使用 AVAssetWriter 录制无缝音频

Recording gapless audio with AVAssetWriter

我正在尝试录制音频片段并在不产生音频间隙的情况下重新组合它们。

最终目标是也有视频,但我发现音频本身在与 ffmpeg -f concat -i list.txt -c copy out.mp4

结合时会产生差距

如果我把音频放在一个HLS播放列表中,也会有间隙,所以我认为这不是ffmpeg独有的。

我的想法是样本不断地进入,我的控制器将样本路由到正确的 AVAssetWriter。如何消除音频中的间隙?

import Foundation
import UIKit
import AVFoundation

class StreamController: UIViewController, AVCaptureAudioDataOutputSampleBufferDelegate, AVCaptureVideoDataOutputSampleBufferDelegate {
    var closingAudioInput: AVAssetWriterInput?
    var closingAssetWriter: AVAssetWriter?

    var currentAudioInput: AVAssetWriterInput?
    var currentAssetWriter: AVAssetWriter?

    var nextAudioInput: AVAssetWriterInput?
    var nextAssetWriter: AVAssetWriter?

    var videoHelper: VideoHelper?

    var startTime: NSTimeInterval = 0
    let closeAssetQueue: dispatch_queue_t = dispatch_queue_create("closeAssetQueue", nil);

    override func viewDidLoad() {
        super.viewDidLoad()
        startTime = NSDate().timeIntervalSince1970
        createSegmentWriter()
        videoHelper = VideoHelper()
        videoHelper!.delegate = self
        videoHelper!.startSession()
        NSTimer.scheduledTimerWithTimeInterval(1, target: self, selector: "createSegmentWriter", userInfo: nil, repeats: true)
    }

    func createSegmentWriter() {
        print("Creating segment writer at t=\(NSDate().timeIntervalSince1970 - self.startTime)")
        let outputPath = OutputFileNameHelper.instance.pathForOutput()
        OutputFileNameHelper.instance.incrementSegmentIndex()
        try?
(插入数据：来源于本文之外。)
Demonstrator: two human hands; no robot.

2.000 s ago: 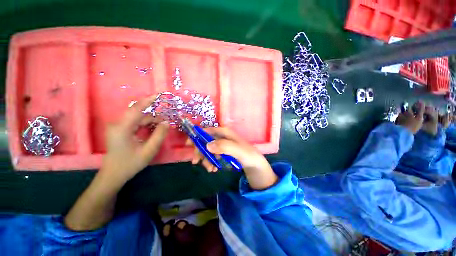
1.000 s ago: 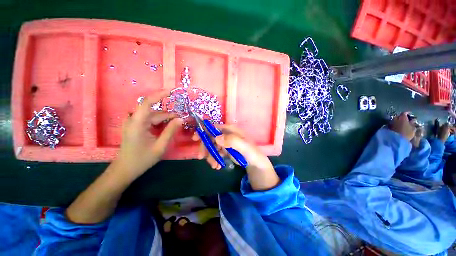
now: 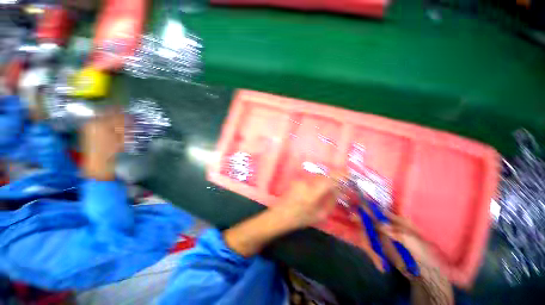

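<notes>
The view is blurred. A long salmon-red tray (image 3: 454, 143) with four compartments in a row lies on the bench. My right hand (image 3: 418, 253) holds blue-handled nippers (image 3: 373, 229) over the third compartment. Their jaws point up and left, close to my left fingertips. My left hand (image 3: 308, 199) is pinched at a small silver frame (image 3: 342, 189), whose shape is smeared by blur. Small shiny parts (image 3: 373, 184) lie heaped in the third compartment, with a few in the second. A silver clump (image 3: 240, 166) sits in the far-left compartment.
Tangled silver loops (image 3: 526, 205) lie right of the tray. At left, another person's hand (image 3: 103, 140) and blue sleeves are beside silver piles (image 3: 146, 125), a yellow object (image 3: 91, 83) and a red tray (image 3: 122, 27). Another red tray edge (image 3: 334, 5) shows at the top.
The view has swung left, so the tray appears further right and tilted. The person and piles at left have come into view. Both hands remain together over the tray.
</notes>
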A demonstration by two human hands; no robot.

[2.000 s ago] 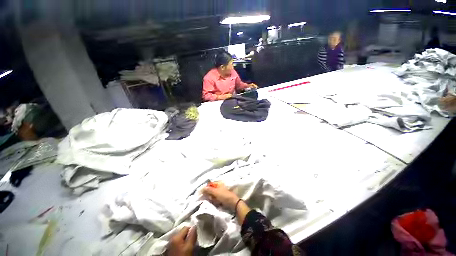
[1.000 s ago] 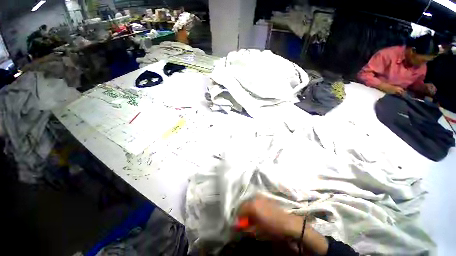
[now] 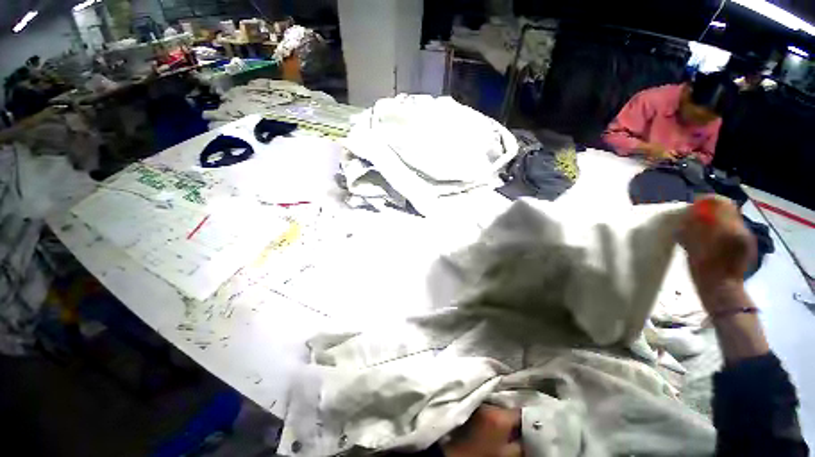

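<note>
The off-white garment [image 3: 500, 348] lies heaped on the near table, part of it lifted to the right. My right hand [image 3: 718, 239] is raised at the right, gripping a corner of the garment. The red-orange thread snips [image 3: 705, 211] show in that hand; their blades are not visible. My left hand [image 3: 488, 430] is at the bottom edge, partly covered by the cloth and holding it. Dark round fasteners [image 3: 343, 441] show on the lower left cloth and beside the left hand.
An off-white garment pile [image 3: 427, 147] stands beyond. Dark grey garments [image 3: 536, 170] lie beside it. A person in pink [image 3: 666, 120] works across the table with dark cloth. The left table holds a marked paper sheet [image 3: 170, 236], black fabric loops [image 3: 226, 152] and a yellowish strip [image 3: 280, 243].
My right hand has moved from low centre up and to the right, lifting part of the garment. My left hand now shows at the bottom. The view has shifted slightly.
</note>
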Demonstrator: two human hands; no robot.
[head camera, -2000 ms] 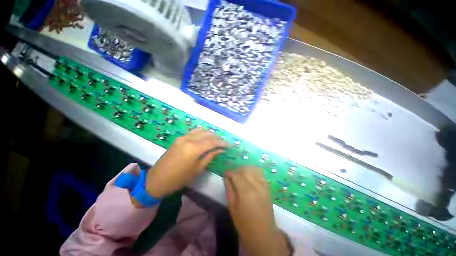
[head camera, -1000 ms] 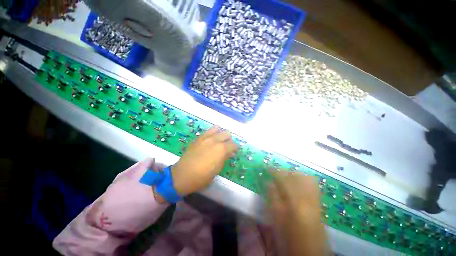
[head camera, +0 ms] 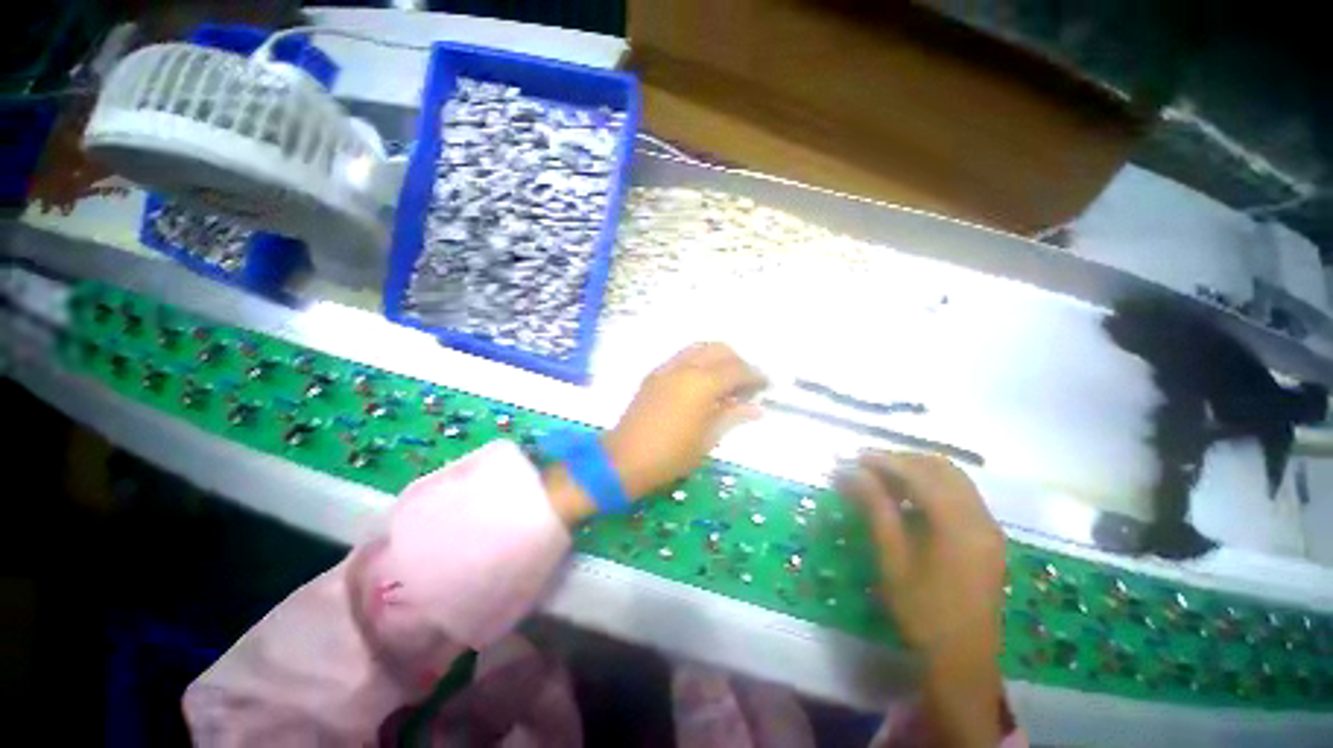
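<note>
The green circuit board strip (head camera: 731, 533), dotted with small parts, runs across the bench front. My left hand (head camera: 684, 417), with a blue wrist band (head camera: 591, 471), is at the strip's back edge. Its fingertips are at the left end of a dark row of components (head camera: 877, 431) on the white surface; whether they grip a piece cannot be told. My right hand (head camera: 943, 548) is over the strip, fingers bent and blurred; whether it holds anything cannot be told. A second short dark row (head camera: 860, 399) lies just behind the first.
A large blue bin (head camera: 395, 249) of silver cylinders stands behind the strip, with a white fan (head camera: 241, 139) and smaller blue bin (head camera: 271, 266) to its left. A pale component pile (head camera: 716, 241) lies right of the large bin. A black crumpled thing (head camera: 1191, 395) lies at right.
The view has shifted to the right. My left hand has moved off the boards to the left end of the dark row. My right hand is still over the boards, now nearer the dark rows.
</note>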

NSFileManager.defaultManager().removeItemAtPath(outputPath)
        nextAssetWriter = try! AVAssetWriter(URL: NSURL(fileURLWithPath: outputPath), fileType: AVFileTypeMPEG4)
        nextAssetWriter!.shouldOptimizeForNetworkUse = true

        let audioSettings: [String:AnyObject] = EncodingSettings.AUDIO
        nextAudioInput = AVAssetWriterInput(mediaType: AVMediaTypeAudio, outputSettings: audioSettings)
        nextAudioInput!.expectsMediaDataInRealTime = true
        nextAssetWriter?.addInput(nextAudioInput!)

        nextAssetWriter!.startWriting()
    }

    func closeWriterIfNecessary() {
        if closing && audioFinished {
            closing = false
            audioFinished = false
            let outputFile = closingAssetWriter?.outputURL.pathComponents?.last
            closingAssetWriter?.finishWritingWithCompletionHandler() {
                let delta = NSDate().timeIntervalSince1970 - self.startTime
                print("segment \(outputFile!) finished at t=\(delta)")
            }
            self.closingAudioInput = nil
            self.closingAssetWriter = nil
        }
    }

    var audioFinished = false
    var closing = false

    func captureOutput(captureOutput: AVCaptureOutput!, didOutputSampleBuffer sampleBuffer: CMSampleBufferRef, fromConnection connection: AVCaptureConnection!) {
        if let nextWriter = nextAssetWriter {
            if nextWriter.status.rawValue != 0 {
                if (currentAssetWriter != nil) {
                    closing = true
                }

                var sampleTiming: CMSampleTimingInfo = kCMTimingInfoInvalid
                CMSampleBufferGetSampleTimingInfo(sampleBuffer, 0, &sampleTiming)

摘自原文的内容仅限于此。